Diminui a biodiversidade do mundo, diz ONU

“A notícia não é boa”, avisa o secretário executivo da Convenção sobre Diversidade Biológica, Ahmed Djoghlaf, logo na primeira página do Terceiro Panorama Global de Biodiversidade (GBO-3, na sigla em inglês). O levantamento, publicado ontem pela Organização das Nações Unidas (ONU), baseou-se em uma série de estudos e relatórios produzidos pelos diversos países para chegar à triste conclusão de que o nível de perda de espécies no planeta é o mais alto da história. “Talvez esteja mil vezes maior que a taxa histórica de referência”, avisa Djoghlaf.

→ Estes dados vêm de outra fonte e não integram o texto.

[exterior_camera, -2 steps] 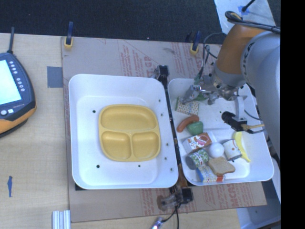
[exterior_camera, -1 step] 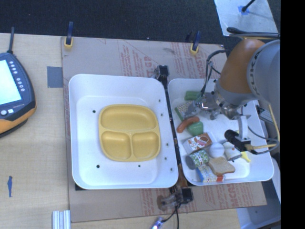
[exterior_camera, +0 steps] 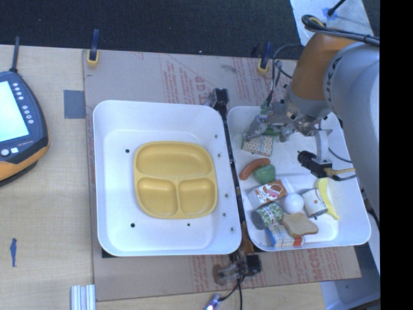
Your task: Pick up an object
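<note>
My gripper (exterior_camera: 266, 130) hangs low over the far end of the right bin (exterior_camera: 352, 236), with the grey arm and its orange band rising to the right. Just under and in front of it lies a small green-and-white patterned packet (exterior_camera: 258, 146); whether the gripper touches it is unclear. Nearer the front lie an orange sausage (exterior_camera: 253, 167), a green lump (exterior_camera: 264, 174), a red-and-white carton (exterior_camera: 268, 192), a white ball (exterior_camera: 293, 203), a yellow banana (exterior_camera: 327, 197) and a slice of toast (exterior_camera: 299, 224).
The left bin (exterior_camera: 110, 173) holds a yellow divided plate (exterior_camera: 175, 179). A tablet-like pendant (exterior_camera: 19, 124) lies at the bench's left edge. More small items, a green can (exterior_camera: 271, 212) and a blue box (exterior_camera: 278, 237), crowd the right bin's front.
</note>
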Robot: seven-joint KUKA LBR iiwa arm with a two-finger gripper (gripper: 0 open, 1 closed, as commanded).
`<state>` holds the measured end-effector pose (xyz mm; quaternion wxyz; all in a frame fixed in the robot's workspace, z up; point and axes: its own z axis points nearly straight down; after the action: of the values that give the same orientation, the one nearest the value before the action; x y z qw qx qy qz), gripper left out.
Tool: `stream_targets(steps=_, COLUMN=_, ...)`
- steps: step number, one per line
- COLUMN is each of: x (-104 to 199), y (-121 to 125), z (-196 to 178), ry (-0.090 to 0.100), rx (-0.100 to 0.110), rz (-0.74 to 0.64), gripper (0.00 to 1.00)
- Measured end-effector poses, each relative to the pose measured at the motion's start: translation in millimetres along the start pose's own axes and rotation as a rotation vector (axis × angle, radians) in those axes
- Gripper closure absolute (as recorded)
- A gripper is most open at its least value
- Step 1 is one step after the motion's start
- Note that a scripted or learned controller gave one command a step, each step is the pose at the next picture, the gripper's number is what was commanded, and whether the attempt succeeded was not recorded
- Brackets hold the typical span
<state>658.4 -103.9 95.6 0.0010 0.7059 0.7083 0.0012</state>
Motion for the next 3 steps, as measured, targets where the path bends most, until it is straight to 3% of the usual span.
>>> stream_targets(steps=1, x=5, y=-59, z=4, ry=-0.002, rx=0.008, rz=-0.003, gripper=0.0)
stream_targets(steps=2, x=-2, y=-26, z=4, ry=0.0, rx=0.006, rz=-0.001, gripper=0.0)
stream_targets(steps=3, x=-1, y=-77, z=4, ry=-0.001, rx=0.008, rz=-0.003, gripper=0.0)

Isso significa um fracasso global. Em 2002, durante a Cúpula da ONU na África do Sul, líderes mundiais assumiram o compromisso de alcançar uma redução significativa na taxa de diminuição da biodiversidade até 2010. “A meta não foi alcançada. Além disso, o panorama alerta que os principais fatores que levam à perda de biodiversidade não só se mantiveram como, em alguns casos, intensificaram-se”, escreve o secretário-geral da ONU, Ban Ki-Moon, na apresentação do estudo.

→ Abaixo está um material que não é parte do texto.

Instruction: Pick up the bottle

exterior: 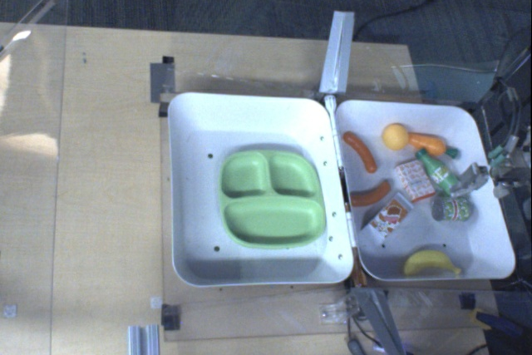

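Nothing legible anywhere: labels too small and blurred to make out. Red-and-white patterned packet (pixel 413 179) and small red-and-white box (pixel 391 214) in the right bin (pixel 499 258), print on both unreadable.

Bottle (pixel 438 172): green, with a pale label band whose wording cannot be read, lying on its side at a slant, narrow end toward the upper left. Sits in the right half of the right bin, just beside the packet, below an orange carrot (pixel 428 143) with a green tip, and just above a greenish can (pixel 454 209); contact with the can impossible to judge.

Gripper (pixel 480 176) low at the bin's right side, just beside the bottle's lower end; open, closed or clamped cannot be told from here.

Elsewhere in the same bin: yellow ball-like fruit (pixel 396 135), two sausages (pixel 360 151), banana (pixel 431 263) near the front wall. In the left bin (pixel 187 179), a green divided tray (pixel 273 197).
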Robot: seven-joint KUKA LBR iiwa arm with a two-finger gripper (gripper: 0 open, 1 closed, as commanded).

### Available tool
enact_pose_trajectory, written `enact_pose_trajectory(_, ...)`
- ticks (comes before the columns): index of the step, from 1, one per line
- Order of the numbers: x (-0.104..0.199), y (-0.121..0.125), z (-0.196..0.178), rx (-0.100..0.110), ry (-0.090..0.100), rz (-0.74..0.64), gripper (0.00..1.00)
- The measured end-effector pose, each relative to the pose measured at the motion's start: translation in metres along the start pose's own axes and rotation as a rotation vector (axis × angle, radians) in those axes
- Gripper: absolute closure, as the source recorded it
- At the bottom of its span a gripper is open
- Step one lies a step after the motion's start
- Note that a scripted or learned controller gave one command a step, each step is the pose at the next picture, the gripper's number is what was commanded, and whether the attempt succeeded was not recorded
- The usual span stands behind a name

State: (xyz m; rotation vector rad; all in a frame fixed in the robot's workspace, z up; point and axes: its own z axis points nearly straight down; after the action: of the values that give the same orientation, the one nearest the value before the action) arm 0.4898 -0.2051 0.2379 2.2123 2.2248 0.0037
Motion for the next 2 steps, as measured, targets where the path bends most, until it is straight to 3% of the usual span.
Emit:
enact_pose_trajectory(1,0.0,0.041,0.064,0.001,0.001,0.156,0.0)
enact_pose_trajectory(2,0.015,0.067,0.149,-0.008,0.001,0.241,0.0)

O principal alerta do relatório é que alguns sistemas naturais essenciais para a manutenção da economia de várias populações estão em risco de rápida degradação, caminhando para um colapso que só pode ser evitado se houver uma mudança radical rumo à conservação e ao uso sustentável dos recursos naturais. Em outras palavras, a diminuição da diversidade biológica na Terra — que inclui todas as formas de vida em sistemas aquáticos e terrestres — pode trazer enormes prejuízos à humanidade. Segundo a ONU, por exemplo, a perda anual de áreas florestais significa um prejuízo que varia entre US$ 2 trilhões e US$ 5 trilhões. O cálculo leva em conta benefícios, como a purificação do ar e a proteção de regiões de encosta, que a natureza deixa de proporcionar ao homem.

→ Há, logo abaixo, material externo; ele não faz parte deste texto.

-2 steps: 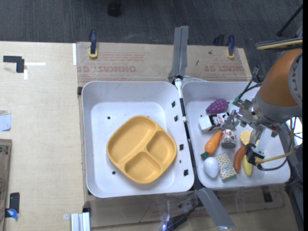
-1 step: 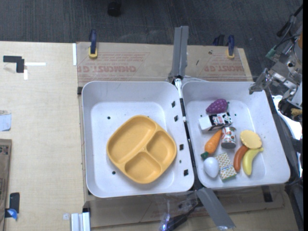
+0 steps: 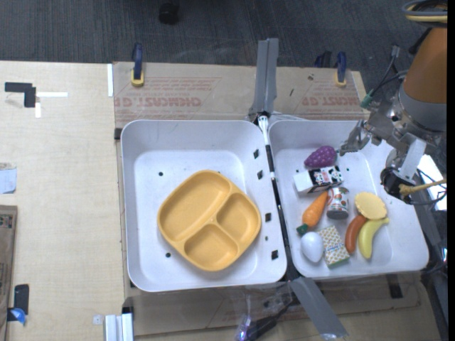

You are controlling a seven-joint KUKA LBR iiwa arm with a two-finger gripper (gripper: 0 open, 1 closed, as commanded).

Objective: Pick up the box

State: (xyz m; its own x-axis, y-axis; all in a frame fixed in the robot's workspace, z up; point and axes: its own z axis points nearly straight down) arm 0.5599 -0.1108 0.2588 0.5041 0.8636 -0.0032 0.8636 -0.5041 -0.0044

Além da destruição de florestas, em especial da Amazônia, o levantamento destaca como situações realmente preocupantes a transformação de lagos e outros cursos d’água em áreas dominadas por algas — o que resulta na mortandade de peixes — e a morte de um grande número de corais, devido ao aumento da acidez e da temperatura dos oceanos, o que coloca em risco a sobrevivência de inúmeras espécies que vivem nos recifes. Fenômenos como esse causaram, por exemplo, a queda de 33% da variedade de vertebrados entre 1970 e 2006.

Elogios ao Brasil

Sobre a Floresta Amazônica, o relatório aponta que 17% da vegetação foram destruídas e avisa que, se essa taxa chegar a 30%, pode ocorrer um colapso irreversível. O estudo, porém, cita a redução nos níveis de desmatamento na Amazônia brasileira como um exemplo de que boas ações são possíveis com planejamento.

A ONU incluiu no estudo um gráfico que mostra a diminuição da devastação anual na floresta, prevendo que a área destruída por ano deve estar abaixo dos 5 mil quilômetros quadrados em 2018. Em 1995, esse número era só um pouco menor que 30 mil quilômetros quadrados. O país também é elogiado por suas reservas ambientais. “Das áreas de proteção criadas desde 2003, quase três quartos ficam no Brasil”, afirma um trecho do relatório.